The event kicked off Monday with a presentation during the opening flag. Highlights this week included video footage shown of Holocaust survivors, an art display created by 9th grade students, daily facts provided by the History Club, and a student-made guided tour that showed WWII historic scenes and allowed students to learn about real people affected by the Holocaust. Due to the nature of the topic, the activities were limited to grades six through 12.

To honor victims, students wore badges that had the names, nationality and how each one died. Students wrote thoughts and reflections on back of the badges, which were collected for a special memorial wall to be displayed tomorrow during a lunch & learn movie in the performance hall. Tomorrow morning during the announcements, a teacher will share a story about his grandfather who was one of the U.S. soldiers who liberated the concentration camps.
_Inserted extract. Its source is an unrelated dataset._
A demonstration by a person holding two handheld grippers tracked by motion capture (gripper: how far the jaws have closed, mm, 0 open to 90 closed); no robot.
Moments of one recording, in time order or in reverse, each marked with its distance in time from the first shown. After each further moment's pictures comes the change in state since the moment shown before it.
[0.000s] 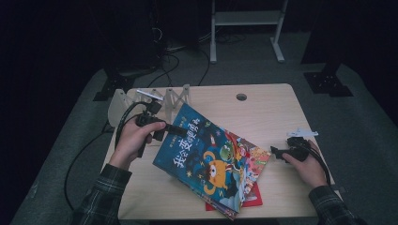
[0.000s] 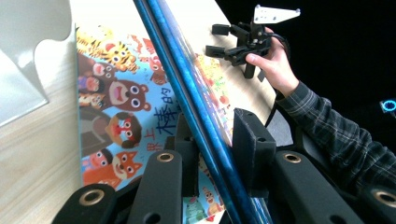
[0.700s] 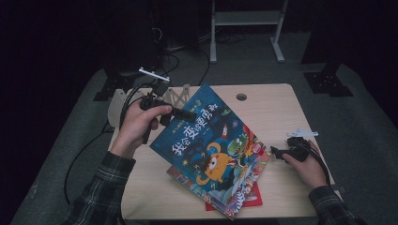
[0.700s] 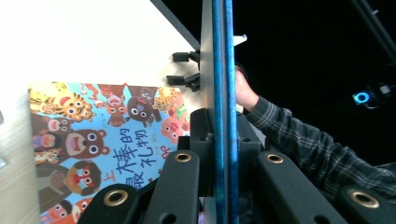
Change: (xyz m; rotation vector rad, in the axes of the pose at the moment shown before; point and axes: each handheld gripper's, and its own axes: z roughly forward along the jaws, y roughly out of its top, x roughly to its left) left arm -0.051 0.039 -0.016 -0.035 -0.051 0.108; right arm 0.000 0.000 0.000 0.001 -0.002 0.000
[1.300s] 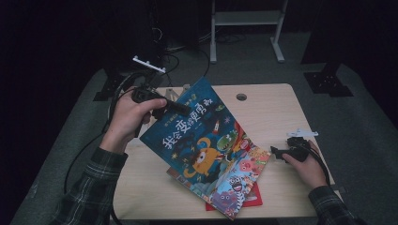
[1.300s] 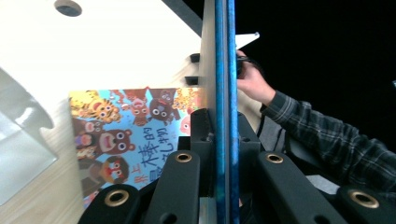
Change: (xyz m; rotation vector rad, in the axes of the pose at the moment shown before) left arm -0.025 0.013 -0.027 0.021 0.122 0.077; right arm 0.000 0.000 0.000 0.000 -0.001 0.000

Earlier in the week, two Westlake Academy students shared personal stories about family members who survived. Senior Ana Radan spoke about her 96-year-old great-grandfather, Gheorgiu Guana. When World War II began, he, along with every male over age 18 in Romania, was forced to join the army and fight on the side of the Germans. Because he was opposed and spoke out against the system, he was imprisoned in a concentration camp. Guana was released when the war ended and today makes his living as a farmer in Romania.
Senior student Eli Harter shared a story about his grandmother, Libby Millerkofsky, who managed a small coffee shop in Poland while she was in high school. Years later, she was among a group of girls kidnapped by a band of German soldiers for prostitution or experimentation. Amazingly, one of the soldiers happened to be a customer during the coffee shop days that had fallen in love with her, secretly told her how to escape. Eli said all of Millerkofsky’s family members, except an aunt and second cousin, were killed at Auschwitz.

Holocaust Remembrance Week is the second in a series of monthly awareness campaigns at Westlake Academy that brings more international awareness to the school. Future campaigns, which correlate with the UN calendar, will include International Mother Language Day, World Water Day and World Day for Cultural Diversity and Dialogue Day.